叶长安如今是金丹后期修为。
    又是太清阁少主,阁內数十位名师亲传,所学剑法心诀皆是修真界一流。
    虽说大多只学了个皮毛,但与其他弟子一比,算是有点真本事,否则也不会这般横行霸道。
    先前在北摇宗,他压著怒火没对宋杳动手,不过是碍著满殿宗门掌事人和弟子,怕落个以大欺小的话柄。
    眼下在北摇宗外,又是花楼这种地方,教训教训她正好。
    然而不过几息之间,叶长安就发觉不对劲。
    这小丫头甚至没有自己拿剑,只是翘著二郎腿坐在桌上,动动手指,碧水剑就跟疯了似的攻击他。
    什么剑诀心法,刚一使出来便被拆了个乾净。
    而她摆明了要好好折磨他,虽不下要命的死手,却將他往生不如死的地步折磨。
    不过片刻,他那身华贵锦袍便被划得破破烂烂,浑身全是纵横交错的伤口。
    叶长安被揍得踉蹌著连连后退,死活都想不明白为什么会这样。
    几招下来,他明显能感觉到,这丫头的灵力完全不如他充沛,修为也绝对在他之下。
    这种情况,应该是他压著她打才对。
    毕竟金丹前期和金丹后期当中的鸿沟是难以跨越的。
    可,可她这剑术......
    实在有点太诡譎了。
    他看不清,看不懂。
    总感觉就算是太清阁里专门教剑术的老师父,也做不到这种地步。
    他有点想哭。
    怎么死了一个宋杳,又来一个疯子!!
    若不是她比起宋杳来有点太弱,说话语气和长相都不同,他真要以为她们是同一个人。
    灵力在这般持续的折磨下几近枯竭,握剑的手早被剑气震得血肉模糊,连剑柄都握不住。
    最后只听“哐当”一声,长剑脱手砸在地上。
    他也被逼至墙角,狼狈摔作一团。
    眼底狂傲早被惊恐取代,张扬的眉眼瑟缩,显得有些懦弱可怜。
    连肩膀都控制不住地发抖,窝囊地哆嗦著,张著嘴想哭,但偏偏被施了禁音咒,连哭都哭不出声。
    碧水剑在这一刻乖乖回到剑鞘中。
    宋杳踱步过来,蹲到他跟前,打量他。
    嗯。
    这样熟悉多了。
    她记忆里的叶长安就是这样,窝囊,废物,连路边一条狗都能欺负他一下。
    还以为他真蜕变了,没想到不过是恃强凌弱的窝囊废,打一顿便原形毕露。
    她打了个响指,叶长安找回声音,哇地哭出来。
    宋杳扫他一眼:“小声点。
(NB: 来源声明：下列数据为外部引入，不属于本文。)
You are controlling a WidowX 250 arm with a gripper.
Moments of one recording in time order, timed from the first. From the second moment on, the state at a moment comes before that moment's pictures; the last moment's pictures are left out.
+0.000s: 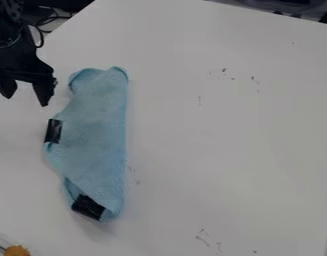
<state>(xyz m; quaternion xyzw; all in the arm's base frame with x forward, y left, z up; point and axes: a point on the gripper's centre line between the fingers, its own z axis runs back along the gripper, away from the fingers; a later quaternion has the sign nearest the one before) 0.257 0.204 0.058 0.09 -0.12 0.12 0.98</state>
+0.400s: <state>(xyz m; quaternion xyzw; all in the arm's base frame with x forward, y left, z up) 0.244 0.189 0.033 0.06 -0.10 0.15 0.98</state>
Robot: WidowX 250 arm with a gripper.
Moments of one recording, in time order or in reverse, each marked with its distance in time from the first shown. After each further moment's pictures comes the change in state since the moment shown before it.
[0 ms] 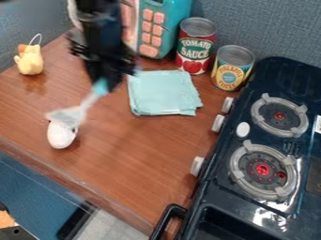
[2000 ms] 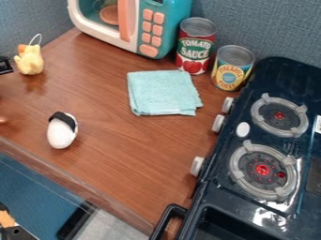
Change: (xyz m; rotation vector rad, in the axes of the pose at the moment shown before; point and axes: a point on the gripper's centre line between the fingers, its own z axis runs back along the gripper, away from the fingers) arm -0.056 0.191 -0.070 0.193 0.027 0.950
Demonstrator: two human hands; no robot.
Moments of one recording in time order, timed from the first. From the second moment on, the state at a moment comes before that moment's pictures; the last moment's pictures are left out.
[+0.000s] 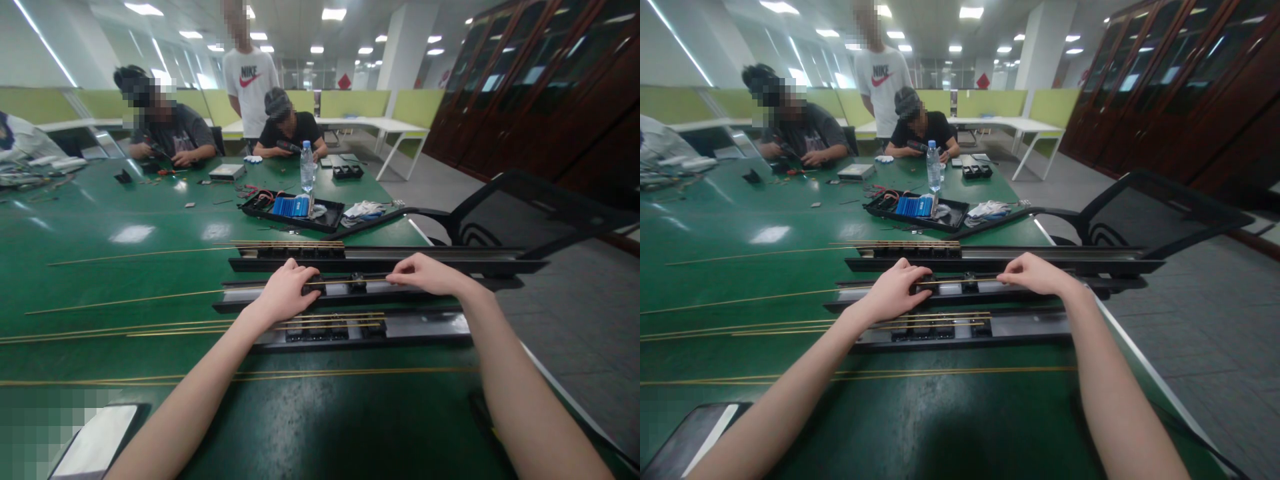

”
    他嚇得一缩,捂住嘴,喉咙里发出压抑的低低哭声,哆哆嗦嗦:“你,你想干什么?你要什么?呜呜,我,我我可是太清阁的少主,北摇宗圣女是我未婚妻,我要是出事,他们是不会放过你的,也不会放过九圣堂的!”
    宋杳歪著头,手肘支在膝盖上,嗓音轻缓:“就像不放过温棠那样?”
    叶长安一震:“你,你也是来要你五师姐的下落的?”
    “不然呢,叶少主以为我閒得慌,特地跑到挽春楼来,跟你打一架玩?”
    “......”
    叶长安磕磕巴巴,“我,我怎么会知道温棠在哪?我和她的婚约已经取消,你,你应该跟你的六师兄一样,去问温无双和温无眠......”
    宋杳挑眉:“你不知道?”
    她笑笑,勾勾手。
    碧水剑“錚”一声再次出鞘。
    利刃破空,下一秒,泛著冷光的剑尖直指叶长安眼瞳,离他眼珠不过半寸距离,似乎下一秒就要刺穿他的头颅。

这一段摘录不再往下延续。